▶ [DIRECTIONS FOR THIS TASK]
Reproduce all of the data below without alteration; exclude every picture.

▶ [DATASET EXTRACT]
========================================

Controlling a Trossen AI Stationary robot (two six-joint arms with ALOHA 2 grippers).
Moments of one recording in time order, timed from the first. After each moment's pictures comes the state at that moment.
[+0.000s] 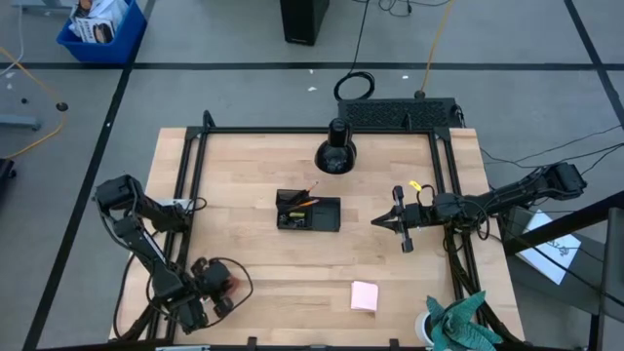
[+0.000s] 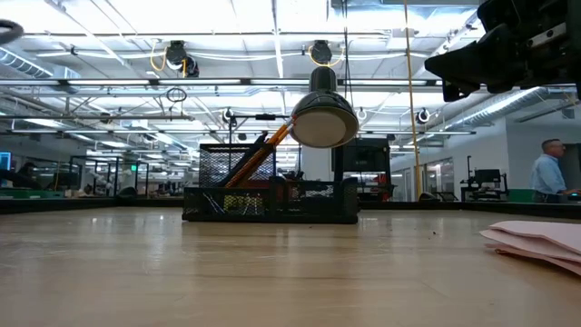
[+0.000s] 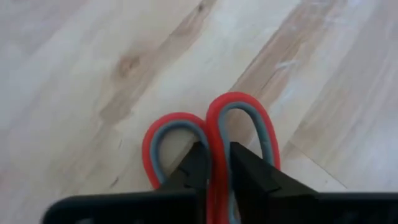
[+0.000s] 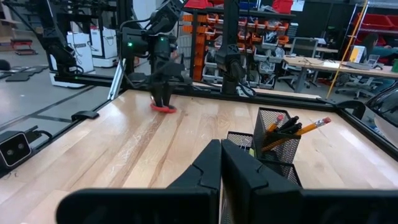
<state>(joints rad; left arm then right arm) -1.08 1.64 0.76 -0.59 -0.44 -1.79 0.18 0.80 0.10 0.66 0.08 -0.06</state>
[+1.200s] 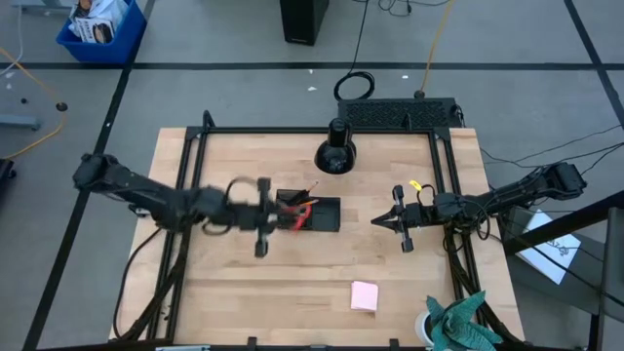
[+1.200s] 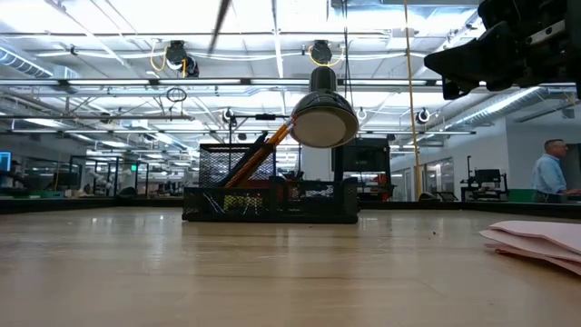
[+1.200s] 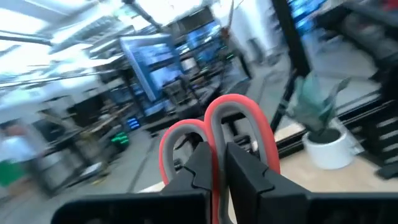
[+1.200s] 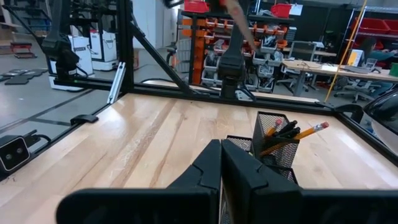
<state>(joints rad) -0.28 1.20 0.76 0.56 -0.17 0.45 0.18 0.80 0.10 0.67 0.08 -0.07</state>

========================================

▶ [TASK OUTPUT]
Controlling a Trossen AI Stationary robot (two six-joint arms with ALOHA 2 grippers).
Moments of one recording in time order, timed from the first. After each moment's pictures comes the state at that moment.
[+0.000s] 
[+0.000s] 
[+0.000s] 
[+0.000s] 
<state>(joints rad; left arm then right arm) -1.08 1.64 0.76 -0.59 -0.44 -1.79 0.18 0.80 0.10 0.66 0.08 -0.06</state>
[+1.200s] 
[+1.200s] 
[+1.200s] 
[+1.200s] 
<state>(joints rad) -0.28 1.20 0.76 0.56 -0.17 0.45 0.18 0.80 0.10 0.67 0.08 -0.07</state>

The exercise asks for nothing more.